**Problem**
An exact, complete copy of the entries that follow is needed.

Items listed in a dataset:
◇ ◇ ◇ ◇
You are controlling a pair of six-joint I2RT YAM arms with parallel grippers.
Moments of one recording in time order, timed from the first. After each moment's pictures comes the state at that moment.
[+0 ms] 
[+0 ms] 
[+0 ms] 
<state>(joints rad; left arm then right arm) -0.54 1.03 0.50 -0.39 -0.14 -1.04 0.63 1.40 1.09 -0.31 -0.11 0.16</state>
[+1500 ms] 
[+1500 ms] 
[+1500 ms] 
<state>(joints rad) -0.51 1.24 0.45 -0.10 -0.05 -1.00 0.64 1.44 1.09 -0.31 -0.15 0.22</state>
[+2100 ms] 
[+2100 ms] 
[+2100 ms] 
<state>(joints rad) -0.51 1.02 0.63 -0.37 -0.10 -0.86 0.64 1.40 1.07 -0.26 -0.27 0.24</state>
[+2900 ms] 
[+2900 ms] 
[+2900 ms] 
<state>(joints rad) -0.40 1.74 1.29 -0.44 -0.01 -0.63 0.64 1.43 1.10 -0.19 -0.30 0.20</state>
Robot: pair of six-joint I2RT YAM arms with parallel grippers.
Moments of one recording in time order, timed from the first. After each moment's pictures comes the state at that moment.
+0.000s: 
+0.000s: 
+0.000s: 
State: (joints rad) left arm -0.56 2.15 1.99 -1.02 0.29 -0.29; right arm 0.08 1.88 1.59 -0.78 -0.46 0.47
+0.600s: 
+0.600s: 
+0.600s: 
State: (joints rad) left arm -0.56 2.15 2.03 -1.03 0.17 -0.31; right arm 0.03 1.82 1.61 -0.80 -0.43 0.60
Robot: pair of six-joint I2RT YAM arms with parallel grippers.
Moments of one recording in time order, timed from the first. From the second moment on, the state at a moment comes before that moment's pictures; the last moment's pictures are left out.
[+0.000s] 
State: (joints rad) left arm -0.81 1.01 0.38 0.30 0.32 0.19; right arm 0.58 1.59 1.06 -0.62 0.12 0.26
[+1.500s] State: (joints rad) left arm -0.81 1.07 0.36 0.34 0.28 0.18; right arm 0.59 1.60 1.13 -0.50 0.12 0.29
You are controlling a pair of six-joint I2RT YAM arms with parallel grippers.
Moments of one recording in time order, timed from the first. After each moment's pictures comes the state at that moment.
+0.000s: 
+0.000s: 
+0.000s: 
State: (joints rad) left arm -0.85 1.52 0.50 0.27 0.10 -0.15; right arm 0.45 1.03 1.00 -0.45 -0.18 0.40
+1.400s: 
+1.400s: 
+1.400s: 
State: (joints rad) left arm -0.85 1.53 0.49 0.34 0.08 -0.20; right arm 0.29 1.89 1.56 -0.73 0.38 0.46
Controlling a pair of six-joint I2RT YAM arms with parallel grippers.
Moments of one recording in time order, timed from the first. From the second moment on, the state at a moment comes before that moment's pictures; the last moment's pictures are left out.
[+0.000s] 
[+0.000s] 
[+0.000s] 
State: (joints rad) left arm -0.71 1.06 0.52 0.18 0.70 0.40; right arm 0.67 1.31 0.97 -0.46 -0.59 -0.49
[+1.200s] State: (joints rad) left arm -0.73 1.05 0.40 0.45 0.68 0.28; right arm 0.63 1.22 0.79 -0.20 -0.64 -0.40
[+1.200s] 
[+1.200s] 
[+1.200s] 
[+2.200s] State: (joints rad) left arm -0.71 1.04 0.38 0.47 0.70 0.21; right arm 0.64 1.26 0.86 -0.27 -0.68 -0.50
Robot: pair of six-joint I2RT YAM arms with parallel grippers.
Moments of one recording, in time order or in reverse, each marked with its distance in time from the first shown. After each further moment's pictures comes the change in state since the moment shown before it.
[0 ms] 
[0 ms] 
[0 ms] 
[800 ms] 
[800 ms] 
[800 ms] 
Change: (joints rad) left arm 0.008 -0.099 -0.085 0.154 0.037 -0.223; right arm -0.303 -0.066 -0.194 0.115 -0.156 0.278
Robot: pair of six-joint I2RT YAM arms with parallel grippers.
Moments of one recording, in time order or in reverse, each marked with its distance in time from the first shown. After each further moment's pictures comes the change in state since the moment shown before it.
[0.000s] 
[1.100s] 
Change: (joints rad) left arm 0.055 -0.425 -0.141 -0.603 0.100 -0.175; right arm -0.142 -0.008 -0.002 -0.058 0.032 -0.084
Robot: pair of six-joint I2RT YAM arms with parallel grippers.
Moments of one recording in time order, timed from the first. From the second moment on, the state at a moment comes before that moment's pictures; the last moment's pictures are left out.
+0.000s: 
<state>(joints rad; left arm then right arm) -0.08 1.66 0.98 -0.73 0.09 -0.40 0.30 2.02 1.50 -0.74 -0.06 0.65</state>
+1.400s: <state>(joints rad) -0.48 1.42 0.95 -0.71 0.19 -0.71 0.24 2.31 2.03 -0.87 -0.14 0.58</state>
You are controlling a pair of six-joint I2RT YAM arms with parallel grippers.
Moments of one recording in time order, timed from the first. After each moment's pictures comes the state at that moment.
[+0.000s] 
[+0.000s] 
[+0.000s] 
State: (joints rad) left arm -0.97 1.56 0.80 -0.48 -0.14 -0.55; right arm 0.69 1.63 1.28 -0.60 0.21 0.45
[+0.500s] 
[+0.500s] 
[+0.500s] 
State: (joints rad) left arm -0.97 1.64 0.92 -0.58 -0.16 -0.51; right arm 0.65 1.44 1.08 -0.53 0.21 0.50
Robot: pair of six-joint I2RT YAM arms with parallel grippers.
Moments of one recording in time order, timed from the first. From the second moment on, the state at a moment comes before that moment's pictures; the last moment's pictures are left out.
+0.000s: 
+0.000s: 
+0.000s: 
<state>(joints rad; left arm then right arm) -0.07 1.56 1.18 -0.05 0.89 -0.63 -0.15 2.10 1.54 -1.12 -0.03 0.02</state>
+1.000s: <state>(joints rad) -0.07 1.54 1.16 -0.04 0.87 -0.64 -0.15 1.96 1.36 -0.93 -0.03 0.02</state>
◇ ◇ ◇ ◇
**Answer for the task**
You are controlling a pair of six-joint I2RT YAM arms with parallel grippers.
Moments of one recording in time order, timed from the first. After each moment's pictures comes the state at that moment.
[+0 ms] 
[+0 ms] 
[+0 ms] 
<state>(joints rad; left arm then right arm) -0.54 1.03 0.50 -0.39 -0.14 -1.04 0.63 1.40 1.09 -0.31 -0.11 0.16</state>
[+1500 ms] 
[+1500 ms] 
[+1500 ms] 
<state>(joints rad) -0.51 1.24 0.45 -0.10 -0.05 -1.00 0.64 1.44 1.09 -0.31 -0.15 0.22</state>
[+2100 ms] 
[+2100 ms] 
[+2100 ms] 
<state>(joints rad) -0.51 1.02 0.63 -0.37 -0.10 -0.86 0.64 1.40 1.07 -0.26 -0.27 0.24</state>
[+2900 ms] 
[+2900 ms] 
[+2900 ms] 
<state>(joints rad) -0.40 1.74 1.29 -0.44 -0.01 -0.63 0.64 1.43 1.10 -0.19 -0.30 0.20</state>
Robot: pair of six-joint I2RT YAM arms with parallel grippers.
Moments of one recording in time order, timed from the first. After each moment's pictures comes the state at that moment.
+0.000s: 
+0.000s: 
+0.000s: 
State: (joints rad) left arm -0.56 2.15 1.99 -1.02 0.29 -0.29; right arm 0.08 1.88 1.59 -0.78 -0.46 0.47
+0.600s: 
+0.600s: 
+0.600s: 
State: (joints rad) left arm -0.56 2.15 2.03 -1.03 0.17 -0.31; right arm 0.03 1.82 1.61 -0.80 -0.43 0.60
Robot: pair of six-joint I2RT YAM arms with parallel grippers.
Moments of one recording in time order, timed from the first. From the second moment on, the state at a moment comes before that moment's pictures; the last moment's pictures are left out.
[+0.000s] 
State: (joints rad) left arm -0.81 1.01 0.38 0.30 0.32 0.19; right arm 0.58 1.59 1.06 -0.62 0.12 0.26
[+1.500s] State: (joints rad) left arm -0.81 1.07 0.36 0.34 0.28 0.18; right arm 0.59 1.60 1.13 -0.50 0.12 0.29
You are controlling a pair of six-joint I2RT YAM arms with parallel grippers.
Moments of one recording in time order, timed from the first. After each moment's pictures comes the state at that moment.
+0.000s: 
+0.000s: 
+0.000s: 
State: (joints rad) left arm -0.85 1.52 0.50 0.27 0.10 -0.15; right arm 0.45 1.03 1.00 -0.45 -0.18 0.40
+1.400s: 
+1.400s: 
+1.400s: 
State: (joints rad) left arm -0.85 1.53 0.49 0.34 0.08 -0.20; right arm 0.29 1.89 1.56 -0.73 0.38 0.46
Controlling a pair of six-joint I2RT YAM arms with parallel grippers.
Moments of one recording in time order, timed from the first. From the second moment on, the state at a moment comes before that moment's pictures; the last moment's pictures are left out.
[+0.000s] 
[+0.000s] 
[+0.000s] 
State: (joints rad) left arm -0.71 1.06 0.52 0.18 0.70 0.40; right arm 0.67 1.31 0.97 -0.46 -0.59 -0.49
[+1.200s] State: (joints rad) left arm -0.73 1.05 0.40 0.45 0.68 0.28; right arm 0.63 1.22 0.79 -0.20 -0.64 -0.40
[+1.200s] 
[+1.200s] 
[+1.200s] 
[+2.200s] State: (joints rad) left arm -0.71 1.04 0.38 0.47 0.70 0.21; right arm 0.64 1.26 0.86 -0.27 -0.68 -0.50
Robot: pair of six-joint I2RT YAM arms with parallel grippers.
Moments of one recording, in time order or in reverse, each marked with its distance in time from the first shown. After each further moment's pictures comes the change in state since the moment shown before it.
[0 ms] 
[0 ms] 
[0 ms] 
[800 ms] 
[800 ms] 
[800 ms] 
Change: (joints rad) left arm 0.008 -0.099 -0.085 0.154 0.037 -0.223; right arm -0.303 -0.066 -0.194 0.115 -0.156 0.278
Robot: pair of six-joint I2RT YAM arms with parallel grippers.
Moments of one recording, in time order or in reverse, each marked with its distance in time from the first shown. After each further moment's pictures comes the change in state since the moment shown before it.
[0.000s] 
[1.100s] 
Change: (joints rad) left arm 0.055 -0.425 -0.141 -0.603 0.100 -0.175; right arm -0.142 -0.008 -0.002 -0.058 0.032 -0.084
Robot: pair of six-joint I2RT YAM arms with parallel grippers.
Moments of one recording in time order, timed from the first. From the second moment on, the state at a moment comes before that moment's pictures; the last moment's pictures are left out.
+0.000s: 
<state>(joints rad; left arm then right arm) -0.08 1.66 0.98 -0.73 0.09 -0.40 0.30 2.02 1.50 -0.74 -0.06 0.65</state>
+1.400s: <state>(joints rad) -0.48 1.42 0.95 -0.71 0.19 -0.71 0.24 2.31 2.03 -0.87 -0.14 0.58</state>
You are controlling a pair of six-joint I2RT YAM arms with parallel grippers.
Moments of one recording in time order, timed from the first. After each moment's pictures comes the state at that moment.
[+0.000s] 
[+0.000s] 
[+0.000s] 
State: (joints rad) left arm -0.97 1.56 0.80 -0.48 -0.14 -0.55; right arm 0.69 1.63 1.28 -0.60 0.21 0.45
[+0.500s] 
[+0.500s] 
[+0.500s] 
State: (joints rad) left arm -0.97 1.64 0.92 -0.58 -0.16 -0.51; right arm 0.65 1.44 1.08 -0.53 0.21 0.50
Robot: pair of six-joint I2RT YAM arms with parallel grippers.
Moments of one recording in time order, timed from the first. From the second moment on, the state at a moment comes before that moment's pictures; the last moment's pictures are left out.
+0.000s: 
+0.000s: 
+0.000s: 
<state>(joints rad; left arm then right arm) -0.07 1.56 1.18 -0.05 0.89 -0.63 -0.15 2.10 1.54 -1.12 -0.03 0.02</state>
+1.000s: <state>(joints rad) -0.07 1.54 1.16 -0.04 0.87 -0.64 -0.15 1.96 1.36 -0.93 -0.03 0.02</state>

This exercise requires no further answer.